In 2020, Tanzania became the main supplier of malaria to Russia, one of the few countries that did not close the borders to tourists. According to the head of Rospotrebnadzor Anna Popova, 11 cases of malaria were imported from there. Two patients are known to have died.

Expert comments

Anna Tsygankova, Senior Consultant, BestDoctor Medical Company

How toxic are malaria drugs? What side effects can they have?

Side effects may occur with all medicines. In the case of malaria chemoprophylaxis, drugs are used that are supposed to kill the parasite, and they are quite toxic. However, there is a concept of risk-benefit, that is, chemoprophylaxis for a European is potentially much less harmful than malaria. All registered prophylactic drugs have undergone post-marketing studies and have proven their effectiveness and safety. Mild nausea, occasional vomiting, and frequent loose stools should not lead to discontinuation of prophylaxis, but if these symptoms persist, medical advice should be sought. A rare complication (1 in 10,000 travelers) has been described when taking mefloquine: the development of neurological symptoms, seizures, and psychosis.

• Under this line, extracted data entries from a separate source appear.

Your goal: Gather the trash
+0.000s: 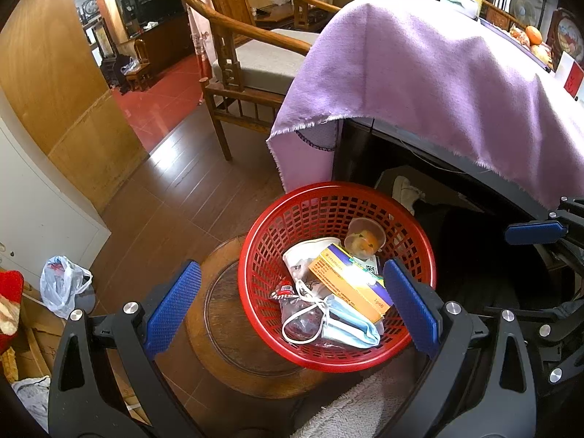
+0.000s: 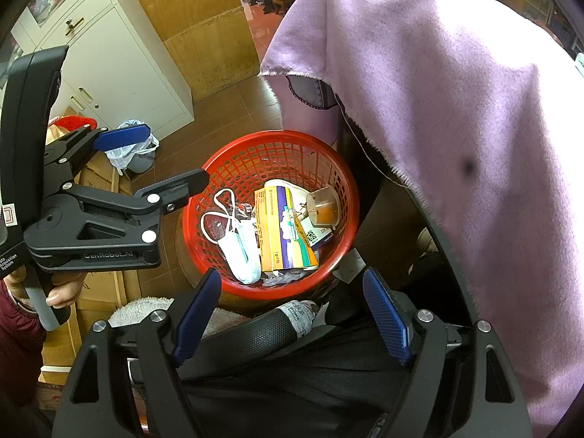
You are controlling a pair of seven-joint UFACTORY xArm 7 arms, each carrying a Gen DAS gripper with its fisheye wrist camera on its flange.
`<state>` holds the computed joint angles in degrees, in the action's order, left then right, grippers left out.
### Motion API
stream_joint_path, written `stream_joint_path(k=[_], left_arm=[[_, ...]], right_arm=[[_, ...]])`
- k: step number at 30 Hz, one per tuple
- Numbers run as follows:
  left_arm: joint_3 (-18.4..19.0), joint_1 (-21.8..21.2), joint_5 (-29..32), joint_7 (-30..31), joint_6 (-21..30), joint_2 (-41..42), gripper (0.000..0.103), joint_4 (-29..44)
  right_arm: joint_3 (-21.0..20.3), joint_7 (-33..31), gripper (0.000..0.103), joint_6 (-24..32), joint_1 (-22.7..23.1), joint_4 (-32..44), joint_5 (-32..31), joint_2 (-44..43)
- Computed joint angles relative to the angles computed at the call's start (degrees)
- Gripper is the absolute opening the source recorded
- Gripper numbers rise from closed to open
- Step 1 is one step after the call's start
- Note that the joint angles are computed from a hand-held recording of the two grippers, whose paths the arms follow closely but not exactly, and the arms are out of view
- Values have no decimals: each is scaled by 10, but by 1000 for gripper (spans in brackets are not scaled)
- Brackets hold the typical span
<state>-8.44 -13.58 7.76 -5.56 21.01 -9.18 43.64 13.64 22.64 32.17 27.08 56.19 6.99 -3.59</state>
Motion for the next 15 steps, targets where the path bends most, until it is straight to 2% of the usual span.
stream_joint_path(k=[15], left_arm=[[-1,0,3,-3,-1,0,96,-1]], right_arm=[[0,0,79,1,0,1,-1,-1]])
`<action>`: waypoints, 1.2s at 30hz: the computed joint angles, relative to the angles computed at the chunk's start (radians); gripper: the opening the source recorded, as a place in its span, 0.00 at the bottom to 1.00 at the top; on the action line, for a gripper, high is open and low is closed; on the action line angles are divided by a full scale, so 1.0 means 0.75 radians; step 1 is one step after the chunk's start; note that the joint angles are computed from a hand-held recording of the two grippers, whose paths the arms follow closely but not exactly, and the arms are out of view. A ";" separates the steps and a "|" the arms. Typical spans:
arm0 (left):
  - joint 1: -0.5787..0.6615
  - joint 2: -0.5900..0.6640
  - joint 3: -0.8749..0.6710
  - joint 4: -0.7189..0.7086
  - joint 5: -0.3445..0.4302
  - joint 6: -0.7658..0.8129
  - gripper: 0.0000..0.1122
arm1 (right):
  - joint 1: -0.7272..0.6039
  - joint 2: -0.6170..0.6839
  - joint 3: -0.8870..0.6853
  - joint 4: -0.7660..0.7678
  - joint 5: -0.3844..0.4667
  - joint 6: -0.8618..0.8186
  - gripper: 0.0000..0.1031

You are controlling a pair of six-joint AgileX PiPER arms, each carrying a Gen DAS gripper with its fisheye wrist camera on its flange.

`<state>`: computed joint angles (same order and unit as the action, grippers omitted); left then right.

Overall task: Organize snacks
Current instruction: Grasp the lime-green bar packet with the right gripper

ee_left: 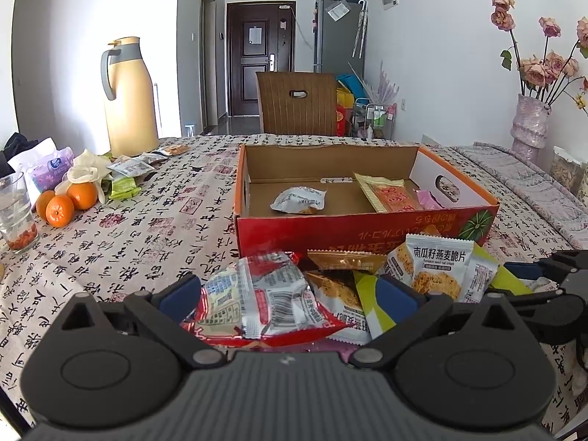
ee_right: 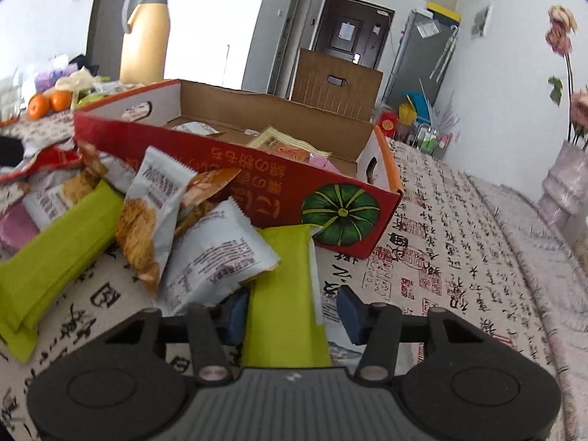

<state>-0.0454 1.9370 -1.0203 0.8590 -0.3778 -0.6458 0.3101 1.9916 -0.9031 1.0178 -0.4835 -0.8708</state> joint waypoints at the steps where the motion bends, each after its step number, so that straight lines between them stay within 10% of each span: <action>1: 0.000 -0.004 0.003 -0.003 -0.003 0.005 0.92 | -0.006 0.001 -0.004 -0.010 0.008 0.016 0.45; 11: 0.014 0.001 -0.003 0.046 -0.014 -0.047 0.92 | -0.040 -0.049 0.043 -0.126 0.050 0.200 0.33; 25: 0.025 -0.008 0.010 0.069 -0.035 -0.072 0.92 | -0.008 -0.215 0.295 -0.382 -0.238 0.892 0.33; 36: 0.034 -0.017 -0.019 0.091 0.000 -0.125 0.92 | 0.037 -0.241 0.338 -0.360 -0.296 0.961 0.33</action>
<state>-0.0200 1.9245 -1.0343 0.9273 -0.3781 -0.7394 0.3381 1.8108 -0.6499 0.7478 -0.7053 -0.1503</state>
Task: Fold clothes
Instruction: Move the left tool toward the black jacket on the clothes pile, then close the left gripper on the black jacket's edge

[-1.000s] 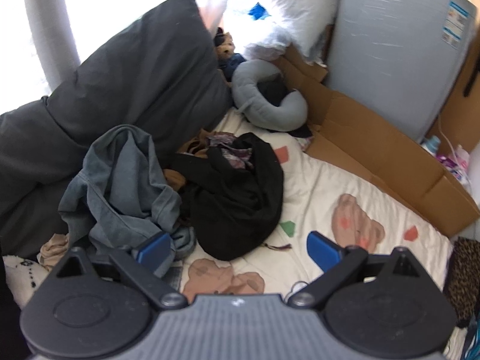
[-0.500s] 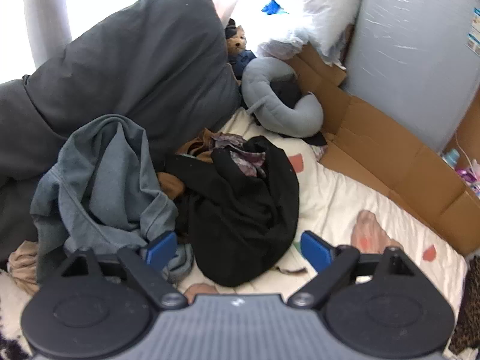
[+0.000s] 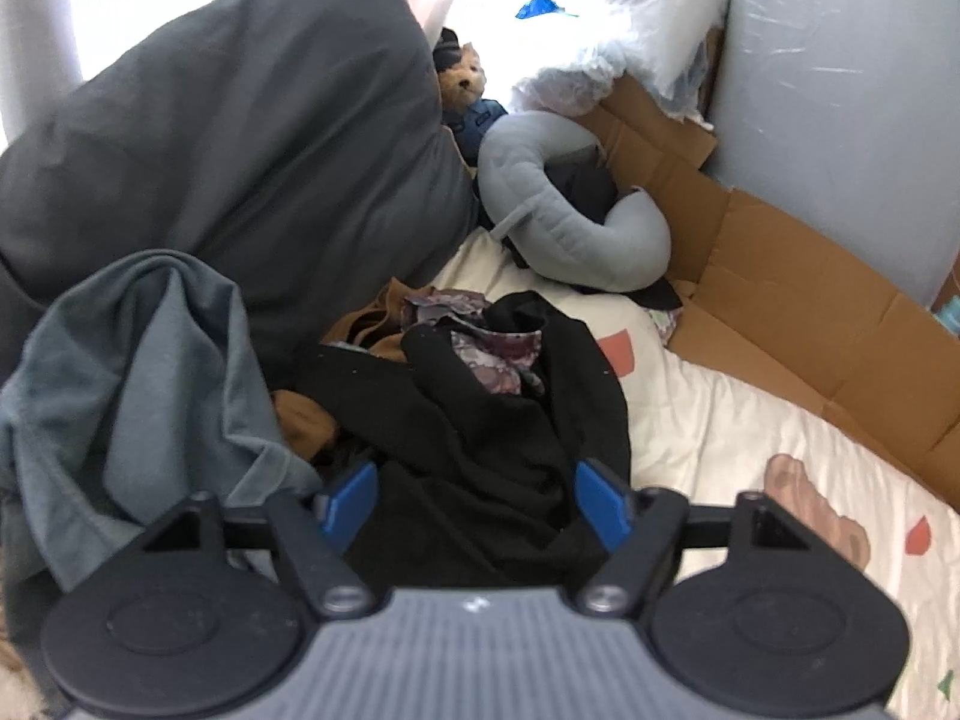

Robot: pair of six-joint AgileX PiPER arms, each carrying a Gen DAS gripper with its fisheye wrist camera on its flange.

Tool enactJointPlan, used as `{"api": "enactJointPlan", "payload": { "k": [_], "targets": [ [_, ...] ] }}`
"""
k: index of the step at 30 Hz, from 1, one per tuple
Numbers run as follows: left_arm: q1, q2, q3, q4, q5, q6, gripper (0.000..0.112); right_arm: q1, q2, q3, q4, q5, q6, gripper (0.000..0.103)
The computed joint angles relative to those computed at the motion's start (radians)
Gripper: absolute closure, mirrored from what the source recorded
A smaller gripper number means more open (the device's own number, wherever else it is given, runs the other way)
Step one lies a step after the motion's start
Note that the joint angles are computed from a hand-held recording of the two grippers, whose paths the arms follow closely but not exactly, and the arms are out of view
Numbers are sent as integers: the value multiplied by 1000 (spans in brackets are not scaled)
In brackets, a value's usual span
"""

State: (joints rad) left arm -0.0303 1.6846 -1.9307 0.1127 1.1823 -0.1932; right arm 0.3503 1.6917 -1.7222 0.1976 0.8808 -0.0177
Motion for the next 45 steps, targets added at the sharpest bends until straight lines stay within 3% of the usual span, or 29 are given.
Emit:
{"api": "enactJointPlan", "payload": {
  "k": [4, 10, 15, 20, 25, 26, 29, 35, 45],
  "targets": [
    [2, 51, 19, 11, -81, 9, 41, 22, 15, 88, 23, -104, -32, 1],
    [24, 136, 6, 3, -180, 9, 41, 15, 42, 164, 128, -179, -129, 1],
    [24, 201, 2, 9, -231, -23, 42, 11, 62, 203, 139, -235, -135, 1],
    [22, 238, 40, 20, -331, -45, 42, 6, 70, 252, 150, -298, -148, 1],
    [31, 288, 55, 50, -417, -86, 81, 5, 61, 306, 132, -360, -133, 1],
    [35, 293, 60, 54, -430, -95, 97, 5, 58, 314, 130, -367, -137, 1],
    [39, 264, 119, 78, -489, -138, 108, 2, 54, 334, 144, -369, -158, 1],
    [18, 150, 296, 140, -619, -222, 109, 0, 59, 357, 232, -374, -227, 2],
    [-20, -30, 478, -12, -644, -122, 110, 15, 58, 355, 218, -372, -198, 2]
  ]
}}
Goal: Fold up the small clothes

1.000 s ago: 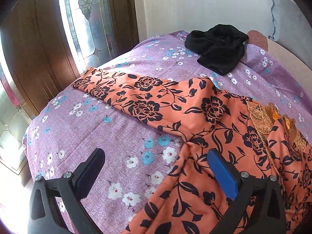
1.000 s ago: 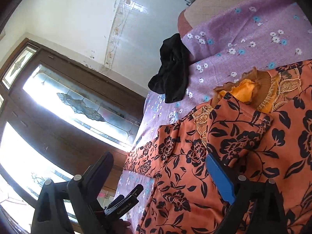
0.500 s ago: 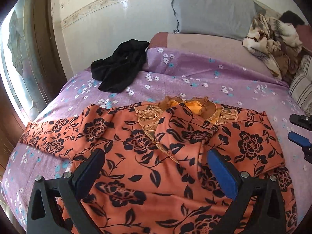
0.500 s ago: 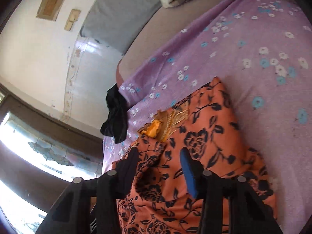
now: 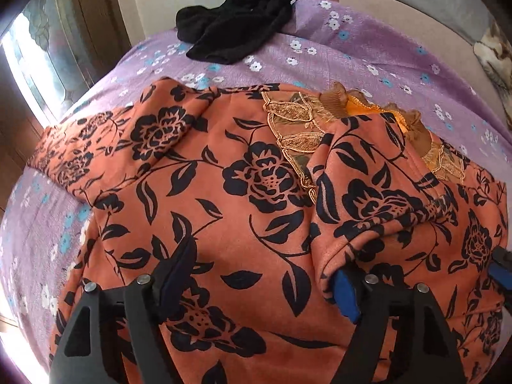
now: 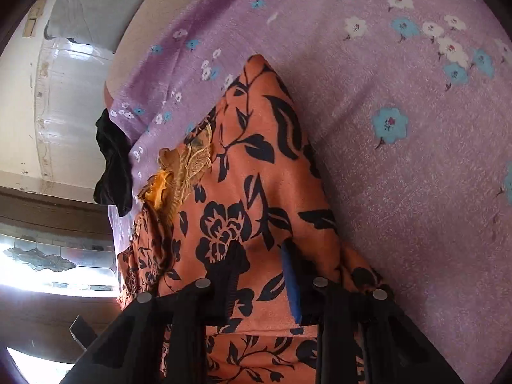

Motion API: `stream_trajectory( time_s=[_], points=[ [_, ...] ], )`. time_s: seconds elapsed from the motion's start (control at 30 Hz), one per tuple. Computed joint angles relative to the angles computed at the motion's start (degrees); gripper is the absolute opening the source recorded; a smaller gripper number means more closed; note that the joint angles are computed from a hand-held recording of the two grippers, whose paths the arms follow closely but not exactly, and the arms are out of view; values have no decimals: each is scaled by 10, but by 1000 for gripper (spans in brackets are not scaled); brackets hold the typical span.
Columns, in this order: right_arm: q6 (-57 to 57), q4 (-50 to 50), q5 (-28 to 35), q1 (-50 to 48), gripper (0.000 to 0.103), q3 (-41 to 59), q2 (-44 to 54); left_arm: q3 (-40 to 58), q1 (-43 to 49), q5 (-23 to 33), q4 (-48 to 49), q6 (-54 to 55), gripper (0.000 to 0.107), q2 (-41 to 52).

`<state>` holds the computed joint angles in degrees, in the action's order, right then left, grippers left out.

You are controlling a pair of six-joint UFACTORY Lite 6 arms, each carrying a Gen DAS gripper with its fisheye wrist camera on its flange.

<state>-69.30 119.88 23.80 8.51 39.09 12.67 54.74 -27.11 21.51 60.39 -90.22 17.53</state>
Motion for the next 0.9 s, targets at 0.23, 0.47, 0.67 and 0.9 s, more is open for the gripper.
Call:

Can the complications of malaria lead to fatal organ dysfunction, disability or disability?

If you seek medical help in time and start treatment, then malaria disappears completely. Severe forms of the disease are individual, in some cases they lead to death. Four-day malaria has a specific complication. It may not cause acute symptoms, but low levels of parasitemia (the presence of Plasmodium in the blood) may persist for many decades and lead to immune complex-mediated nephritis with the development of nephrotic syndrome.